- [WHAT NEEDS TO BE DONE]: Please return every line below that contains the string "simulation".

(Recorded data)
════

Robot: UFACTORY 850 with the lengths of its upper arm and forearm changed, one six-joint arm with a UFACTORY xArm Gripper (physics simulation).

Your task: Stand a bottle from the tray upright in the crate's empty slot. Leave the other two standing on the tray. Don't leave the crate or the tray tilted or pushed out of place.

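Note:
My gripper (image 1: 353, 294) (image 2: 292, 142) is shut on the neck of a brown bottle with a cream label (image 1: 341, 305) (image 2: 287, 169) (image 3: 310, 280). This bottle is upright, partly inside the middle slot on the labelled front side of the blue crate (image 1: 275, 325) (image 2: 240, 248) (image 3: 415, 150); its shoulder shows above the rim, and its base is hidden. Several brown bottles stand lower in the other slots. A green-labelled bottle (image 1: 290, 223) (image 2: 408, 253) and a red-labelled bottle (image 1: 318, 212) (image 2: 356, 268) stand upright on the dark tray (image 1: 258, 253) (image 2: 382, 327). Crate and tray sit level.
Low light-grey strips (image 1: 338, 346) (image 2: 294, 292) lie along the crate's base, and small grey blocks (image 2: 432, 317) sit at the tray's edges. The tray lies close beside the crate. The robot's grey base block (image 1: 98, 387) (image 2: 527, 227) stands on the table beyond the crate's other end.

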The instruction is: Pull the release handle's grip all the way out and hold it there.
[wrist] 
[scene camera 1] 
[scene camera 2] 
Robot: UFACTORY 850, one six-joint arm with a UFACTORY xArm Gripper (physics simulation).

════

- [EXPECTED ANSWER]:
Robot: UFACTORY 850 with the lengths of its upper arm and forearm changed, one six-joint arm with a UFACTORY xArm Gripper (physics simulation).
Robot: UFACTORY 850, one six-joint arm with a UFACTORY xArm Gripper (physics simulation).

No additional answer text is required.